The same cell-engineering trick that put chimeric antigen receptor T cells, or CAR-T, into cancer clinics can be turned inside out: instead of building a T cell that hunts tumors, build a T cell that brakes the immune over-reaction behind an allergy. A peer-reviewed mouse study from a Lausanne team shows the inversion works, at least against birch pollen, and lays the groundwork for a cell-therapy platform aimed at the most vulnerable slice of asthma patients.
The work, published in the Journal of Experimental Medicine, comes from Lausanne University Hospital, the University of Lausanne, and the Center for Human Immunology Lausanne.
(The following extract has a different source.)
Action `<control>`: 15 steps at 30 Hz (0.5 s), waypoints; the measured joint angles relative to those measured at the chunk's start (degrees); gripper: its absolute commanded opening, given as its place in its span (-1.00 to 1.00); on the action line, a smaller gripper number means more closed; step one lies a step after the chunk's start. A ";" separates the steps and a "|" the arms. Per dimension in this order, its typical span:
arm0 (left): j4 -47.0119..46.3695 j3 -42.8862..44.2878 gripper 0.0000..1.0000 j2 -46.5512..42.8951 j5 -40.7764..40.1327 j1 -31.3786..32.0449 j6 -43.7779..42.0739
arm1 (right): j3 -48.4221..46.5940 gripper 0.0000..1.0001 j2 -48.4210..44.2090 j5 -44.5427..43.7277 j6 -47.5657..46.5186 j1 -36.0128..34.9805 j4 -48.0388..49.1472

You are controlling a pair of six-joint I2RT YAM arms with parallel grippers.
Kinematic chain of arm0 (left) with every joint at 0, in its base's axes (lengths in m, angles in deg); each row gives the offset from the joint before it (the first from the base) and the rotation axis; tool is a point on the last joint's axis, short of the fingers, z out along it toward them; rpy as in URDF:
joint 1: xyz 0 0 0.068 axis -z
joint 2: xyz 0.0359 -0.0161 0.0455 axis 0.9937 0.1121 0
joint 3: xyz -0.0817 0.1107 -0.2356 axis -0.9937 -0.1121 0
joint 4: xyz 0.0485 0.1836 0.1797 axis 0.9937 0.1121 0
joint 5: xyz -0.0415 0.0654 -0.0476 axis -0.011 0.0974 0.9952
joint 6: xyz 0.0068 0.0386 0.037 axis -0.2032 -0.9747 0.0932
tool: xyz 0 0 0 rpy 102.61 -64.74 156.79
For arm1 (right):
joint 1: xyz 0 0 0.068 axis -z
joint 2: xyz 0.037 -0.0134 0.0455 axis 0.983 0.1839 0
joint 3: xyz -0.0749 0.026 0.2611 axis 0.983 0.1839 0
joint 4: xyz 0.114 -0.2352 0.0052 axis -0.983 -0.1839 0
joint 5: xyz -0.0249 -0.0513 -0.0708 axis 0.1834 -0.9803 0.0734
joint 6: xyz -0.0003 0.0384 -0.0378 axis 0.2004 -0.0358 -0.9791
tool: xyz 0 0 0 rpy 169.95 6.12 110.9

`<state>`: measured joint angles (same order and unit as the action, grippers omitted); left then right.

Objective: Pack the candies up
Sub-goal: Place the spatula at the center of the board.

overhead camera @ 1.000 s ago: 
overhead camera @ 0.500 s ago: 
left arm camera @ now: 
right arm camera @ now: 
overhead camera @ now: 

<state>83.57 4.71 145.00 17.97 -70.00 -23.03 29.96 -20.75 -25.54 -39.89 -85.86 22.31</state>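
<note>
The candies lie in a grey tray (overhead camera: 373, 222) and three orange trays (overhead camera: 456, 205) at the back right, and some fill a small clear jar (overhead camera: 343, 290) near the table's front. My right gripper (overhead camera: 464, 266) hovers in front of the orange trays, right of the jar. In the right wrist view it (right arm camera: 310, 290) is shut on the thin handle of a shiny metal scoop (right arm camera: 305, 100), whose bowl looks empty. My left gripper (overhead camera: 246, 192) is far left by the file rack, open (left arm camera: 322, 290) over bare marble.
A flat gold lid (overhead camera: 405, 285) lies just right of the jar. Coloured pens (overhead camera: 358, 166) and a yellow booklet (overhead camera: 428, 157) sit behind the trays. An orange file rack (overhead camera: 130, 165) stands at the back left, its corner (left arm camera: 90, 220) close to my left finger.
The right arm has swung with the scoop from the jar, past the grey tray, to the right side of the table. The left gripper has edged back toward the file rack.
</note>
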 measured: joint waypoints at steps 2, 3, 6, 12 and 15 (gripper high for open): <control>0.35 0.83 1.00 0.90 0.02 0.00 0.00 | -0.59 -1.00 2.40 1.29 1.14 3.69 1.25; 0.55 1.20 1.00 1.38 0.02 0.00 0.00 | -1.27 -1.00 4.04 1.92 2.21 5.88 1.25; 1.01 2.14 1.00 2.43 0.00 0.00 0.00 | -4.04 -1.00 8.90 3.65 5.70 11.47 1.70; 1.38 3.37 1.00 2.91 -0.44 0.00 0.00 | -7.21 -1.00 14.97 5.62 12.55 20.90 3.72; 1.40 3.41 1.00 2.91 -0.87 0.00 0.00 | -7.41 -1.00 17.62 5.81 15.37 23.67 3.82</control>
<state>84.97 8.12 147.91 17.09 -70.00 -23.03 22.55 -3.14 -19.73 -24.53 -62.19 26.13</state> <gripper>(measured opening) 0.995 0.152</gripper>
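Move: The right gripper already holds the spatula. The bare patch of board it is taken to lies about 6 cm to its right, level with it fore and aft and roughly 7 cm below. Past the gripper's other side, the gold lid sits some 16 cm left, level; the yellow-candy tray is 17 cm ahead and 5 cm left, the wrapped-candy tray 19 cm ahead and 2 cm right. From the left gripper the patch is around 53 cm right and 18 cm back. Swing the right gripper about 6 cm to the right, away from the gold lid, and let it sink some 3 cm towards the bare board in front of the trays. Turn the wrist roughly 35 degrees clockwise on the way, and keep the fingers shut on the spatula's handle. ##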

Lead investigator Yannick D. Muller, MD, PhD, an associate professor at Lausanne University Hospital, told GenEng News that "our study provides proof-of-concept and preclinical evidence that CAlleR Tregs redirected against a birch pollen allergen can downmodulate birch pollen–induced allergic asthma."
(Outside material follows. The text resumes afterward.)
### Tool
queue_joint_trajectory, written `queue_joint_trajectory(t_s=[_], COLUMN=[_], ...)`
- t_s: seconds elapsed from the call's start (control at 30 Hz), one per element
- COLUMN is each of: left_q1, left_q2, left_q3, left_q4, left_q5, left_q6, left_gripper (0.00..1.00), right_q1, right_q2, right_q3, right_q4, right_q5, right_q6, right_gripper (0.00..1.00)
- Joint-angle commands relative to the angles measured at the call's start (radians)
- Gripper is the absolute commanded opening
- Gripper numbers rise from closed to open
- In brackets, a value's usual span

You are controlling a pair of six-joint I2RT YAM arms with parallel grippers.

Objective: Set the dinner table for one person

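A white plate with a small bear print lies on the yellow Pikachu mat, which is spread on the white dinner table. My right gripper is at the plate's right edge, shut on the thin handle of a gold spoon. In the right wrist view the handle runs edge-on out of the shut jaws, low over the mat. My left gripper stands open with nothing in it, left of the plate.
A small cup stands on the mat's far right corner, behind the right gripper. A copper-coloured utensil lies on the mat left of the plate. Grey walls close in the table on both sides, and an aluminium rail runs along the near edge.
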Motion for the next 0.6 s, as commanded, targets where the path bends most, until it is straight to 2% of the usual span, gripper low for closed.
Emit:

Roughly 300 million people live with asthma worldwide, and around 60% of those cases are allergic asthma, where a type 2 immune over-reaction floods the airways with IL-4, IL-5, and IL-13 cytokines, drives mucus plugging, and in severe cases kills. The only disease-modifying option today is allergen immunotherapy, a course of gradually escalating doses. "Allergen immunotherapy is not recommended for patients with severe asthma, representing the most vulnerable population at greatest risk of asthma-related morbidities and mortality," Muller told GenEng News. That gap is what makes the Lausanne result worth watching.
The engineer's move was to take regulatory T cells, the immune system's own brakes, and arm them with a chimeric receptor that recognizes a specific allergen. The cells, called CAlleR Tregs for chimeric allergen receptor regulatory T cells, behave like traffic cops recruited to the site of an allergic trigger, damping inflammation on contact. The platform borrows its architecture directly from CAR-T: a synthetic receptor, an antibody-derived recognition piece, and intracellular signaling domains that fire when the receptor finds its target. The difference is direction. Where CAR-T amplifies, CAlleR Tregs suppress.
Muller and colleagues built their receptor around Bet v 1, the dominant birch pollen allergen that sensitizes an estimated 8–16% of Europeans. They started with four anti-birch antibodies isolated from an allergic patient, pulled out each antibody's targeting tip as a single-chain variable fragment (scFv), and fused it to a CD28-ζ intracellular signaling domain that activates the Treg when the receptor binds its target. A surprise in the data: the engineered Tregs suppressed best when a non-competing antibody bound the allergen at the same time, suggesting receptor cross-linking is what flips the cells into active suppression. That mechanism, the authors wrote in JEM, "opens new avenues not only for rewiring synthetic receptors against any soluble antigens including autoantigens for therapeutic intervention but also for delineating a more global pathway for antigen cross-presentation in allergies."
The mouse experiments came in two flavors. In one, CAlleR Tregs were infused into mice already sensitized to birch pollen; on re-exposure, treated animals showed less airway inflammation, less mucus, and better lung function. In the other, the cells were infused into naive mice before any pollen exposure, and those animals failed to develop asthma symptoms at all. The team frames both results as prevention and treatment candidates, not as efficacy in people.
The honest read is more modest. This is one paper, one allergen, one species. Allergic-airway inflammation in mice is a model with a long record of imperfect translation, and engineered Treg products will inherit the manufacturing, dosing, durability, and safety questions that have shadowed cell therapies; the broader CAR-T experience is the standing reminder that engineered immune cells can carry serious off-target risks. Muller told GenEng News that "future studies should evaluate the persistence and stability of CAlleR Tregs over time and define the optimal modalities for implementing such a therapeutic approach."
The authors also float a wider target list: CAlleRs against house dust mites, food allergens, and other soluble antigens, a family of conditions where restoring tolerance is the missing therapeutic lever. None of that is in the present study. The present study is the platform's first peer-reviewed demonstration that the cancer-immunotherapy engineering playbook can be turned, structurally, from immune amplifier to immune brake. A preprint of the work is also available on Research Square and indexed in Sciety's activity feed, with broader aggregator coverage at Mirage News that re-reports the same finding under a "breakthrough" frame the underlying paper does not support.
The next milestone to watch is whether the Lausanne group, or anyone building on the platform, can move CAlleR Tregs into a non-human primate or first-in-human study that keeps the antigen specificity and adds a credible durability readout. Until then, the inversion is real on paper and in mice, and the bridge to severe allergic-asthma patients is still unmapped.